Genetic and microenvironmental determinants of epithelial quiescence, junctional stabilisation, and cytokine-burst duration at 2- and 5-day stages of human organoid maturation: a longitudinal clonal study

Background Timely entry into epithelial quiescence and controlled paracrine signalling are critical for early morphogenesis and subsequent regenerative competence.

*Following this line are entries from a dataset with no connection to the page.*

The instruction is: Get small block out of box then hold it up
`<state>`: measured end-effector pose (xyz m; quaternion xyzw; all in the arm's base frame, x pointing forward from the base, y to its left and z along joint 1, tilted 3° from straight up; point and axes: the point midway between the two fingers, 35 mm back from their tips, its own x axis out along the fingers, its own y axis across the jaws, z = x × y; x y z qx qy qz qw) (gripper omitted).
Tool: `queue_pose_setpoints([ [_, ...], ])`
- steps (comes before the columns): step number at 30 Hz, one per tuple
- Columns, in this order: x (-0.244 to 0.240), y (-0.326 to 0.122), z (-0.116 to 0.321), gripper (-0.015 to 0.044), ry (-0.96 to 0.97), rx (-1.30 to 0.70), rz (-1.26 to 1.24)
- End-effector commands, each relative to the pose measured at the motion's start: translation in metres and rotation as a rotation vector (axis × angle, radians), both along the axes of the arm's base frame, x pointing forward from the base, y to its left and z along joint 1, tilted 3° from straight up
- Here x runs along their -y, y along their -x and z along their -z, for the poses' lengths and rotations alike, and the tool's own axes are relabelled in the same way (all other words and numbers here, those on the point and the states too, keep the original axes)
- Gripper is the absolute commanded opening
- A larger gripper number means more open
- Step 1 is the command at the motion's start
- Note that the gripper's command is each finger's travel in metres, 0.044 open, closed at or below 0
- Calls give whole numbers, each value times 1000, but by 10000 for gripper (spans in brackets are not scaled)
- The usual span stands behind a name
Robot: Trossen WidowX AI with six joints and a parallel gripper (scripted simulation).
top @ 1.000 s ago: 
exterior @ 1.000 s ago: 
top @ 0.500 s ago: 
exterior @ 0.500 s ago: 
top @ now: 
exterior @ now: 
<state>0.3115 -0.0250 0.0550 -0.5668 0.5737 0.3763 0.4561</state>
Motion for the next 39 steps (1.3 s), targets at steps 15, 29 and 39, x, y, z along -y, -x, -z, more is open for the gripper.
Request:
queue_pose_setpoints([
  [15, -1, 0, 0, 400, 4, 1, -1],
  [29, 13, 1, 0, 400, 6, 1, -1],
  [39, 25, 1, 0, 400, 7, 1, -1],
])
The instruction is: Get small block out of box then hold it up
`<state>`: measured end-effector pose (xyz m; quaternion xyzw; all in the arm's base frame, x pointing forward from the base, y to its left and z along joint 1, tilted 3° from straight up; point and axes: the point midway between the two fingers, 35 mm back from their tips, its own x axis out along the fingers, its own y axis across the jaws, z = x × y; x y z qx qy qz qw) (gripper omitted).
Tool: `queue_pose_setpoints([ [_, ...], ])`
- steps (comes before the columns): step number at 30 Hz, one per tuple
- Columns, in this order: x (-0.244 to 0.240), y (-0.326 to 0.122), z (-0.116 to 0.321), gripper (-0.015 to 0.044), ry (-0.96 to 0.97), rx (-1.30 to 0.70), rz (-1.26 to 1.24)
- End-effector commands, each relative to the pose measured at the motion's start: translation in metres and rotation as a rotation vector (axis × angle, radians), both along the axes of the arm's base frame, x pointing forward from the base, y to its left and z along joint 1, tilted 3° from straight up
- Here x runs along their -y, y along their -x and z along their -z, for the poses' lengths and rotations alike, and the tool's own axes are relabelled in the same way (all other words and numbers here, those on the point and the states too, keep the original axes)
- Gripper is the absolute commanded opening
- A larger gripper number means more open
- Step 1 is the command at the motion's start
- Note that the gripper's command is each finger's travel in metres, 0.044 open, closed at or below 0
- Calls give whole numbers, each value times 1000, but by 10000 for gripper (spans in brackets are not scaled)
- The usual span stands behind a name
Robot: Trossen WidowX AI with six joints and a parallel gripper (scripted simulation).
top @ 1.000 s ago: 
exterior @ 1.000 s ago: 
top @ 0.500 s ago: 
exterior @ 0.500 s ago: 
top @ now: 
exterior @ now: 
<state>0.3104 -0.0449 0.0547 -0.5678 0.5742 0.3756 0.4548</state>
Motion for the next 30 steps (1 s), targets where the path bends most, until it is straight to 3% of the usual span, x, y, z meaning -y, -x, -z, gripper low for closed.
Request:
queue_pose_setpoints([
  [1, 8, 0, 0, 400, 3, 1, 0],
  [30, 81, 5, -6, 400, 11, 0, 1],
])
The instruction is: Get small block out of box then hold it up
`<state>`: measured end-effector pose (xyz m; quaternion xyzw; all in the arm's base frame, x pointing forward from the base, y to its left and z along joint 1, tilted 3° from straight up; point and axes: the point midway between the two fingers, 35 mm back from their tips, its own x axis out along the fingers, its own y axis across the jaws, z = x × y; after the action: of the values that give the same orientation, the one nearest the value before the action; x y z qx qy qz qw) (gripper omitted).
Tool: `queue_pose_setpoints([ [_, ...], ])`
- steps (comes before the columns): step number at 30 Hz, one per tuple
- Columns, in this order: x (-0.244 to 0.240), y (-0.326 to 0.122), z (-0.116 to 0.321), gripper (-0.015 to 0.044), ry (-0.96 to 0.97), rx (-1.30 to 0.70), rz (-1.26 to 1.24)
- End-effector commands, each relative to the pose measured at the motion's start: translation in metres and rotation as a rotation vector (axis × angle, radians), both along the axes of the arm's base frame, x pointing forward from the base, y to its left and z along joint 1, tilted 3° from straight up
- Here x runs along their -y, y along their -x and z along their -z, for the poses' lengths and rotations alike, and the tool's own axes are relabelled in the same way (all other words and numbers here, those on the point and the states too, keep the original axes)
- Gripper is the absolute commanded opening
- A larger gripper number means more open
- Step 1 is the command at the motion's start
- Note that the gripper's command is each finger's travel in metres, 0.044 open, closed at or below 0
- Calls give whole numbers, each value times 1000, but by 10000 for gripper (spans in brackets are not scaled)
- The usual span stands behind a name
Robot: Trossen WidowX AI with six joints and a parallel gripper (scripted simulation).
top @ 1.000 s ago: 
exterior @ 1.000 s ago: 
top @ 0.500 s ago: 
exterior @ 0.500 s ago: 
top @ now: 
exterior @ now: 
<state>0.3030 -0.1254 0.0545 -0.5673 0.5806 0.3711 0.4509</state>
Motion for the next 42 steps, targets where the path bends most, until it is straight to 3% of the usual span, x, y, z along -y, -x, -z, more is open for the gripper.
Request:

Nevertheless, the relative contributions of inherited variation and culture context to early epithelial quiescence, junctional stabilisation, and inflammatory-burst kinetics remain poorly resolved, as does the extent to which these influences remodel over the first days of organoid maturation. Methods We examined genetic and microenvironmental influences on (i) duration of epithelial quiescence, (ii) capacity to achieve junctional stabilisation, and (iii) length of the initial cytokine burst at 2 and 5 days post-seeding in 998 paired organoid cultures generated from mono- and dizygotic-equivalent induced pluripotent stem-cell clones. Classical twin modelling partitioned variance into additive genetic (A), shared microenvironmental (C), and culture-specific (E) factors. Polygenic scores were computed for epithelial integrity traits as well as a panel of congenital malformation risks. Results Additive genetic factors accounted for a substantial proportion of variance in cytokine-burst duration at both 2 and 5 days (A = 0.29–0.70) and in junctional stabilisation at 5 days (A = 0.51–0.67). Shared microenvironment dominated variability in re-entry from quiescence (frequency of cell-cycle reactivation) at both stages (C = 0.61–0.90) and in junctional stabilisation at 2 days (C = 0.36–0.65). Longitudinal modelling revealed modest shared genetic influence on daytime quiescence maintenance across stages (24%), whereas shared genetic effects on evening and nocturnal stabilisation metrics were non-significant. Shared microenvironment exerted moderate stable influence on quiescence re-entry events (56%), while cytokine-burst duration in evening and nocturnal windows displayed modest but significant shared genetic influence (17%–33%). Culture-specific effects were largely stage-specific. A polygenic score indexing risk for craniofacial dysmorphogenesis associated with prolonged evening cytokine burst at 2 days (β = 0.16, p = .002). Conclusions Etiological architecture shifted markedly between 2 and 5 days, underscoring a highly plastic window in early epithelial patterning and clone–microenvironment interplay. These findings highlight candidate genomic pathways and culture parameters that could be modulated to optimise regenerative outcomes in early human organoid systems.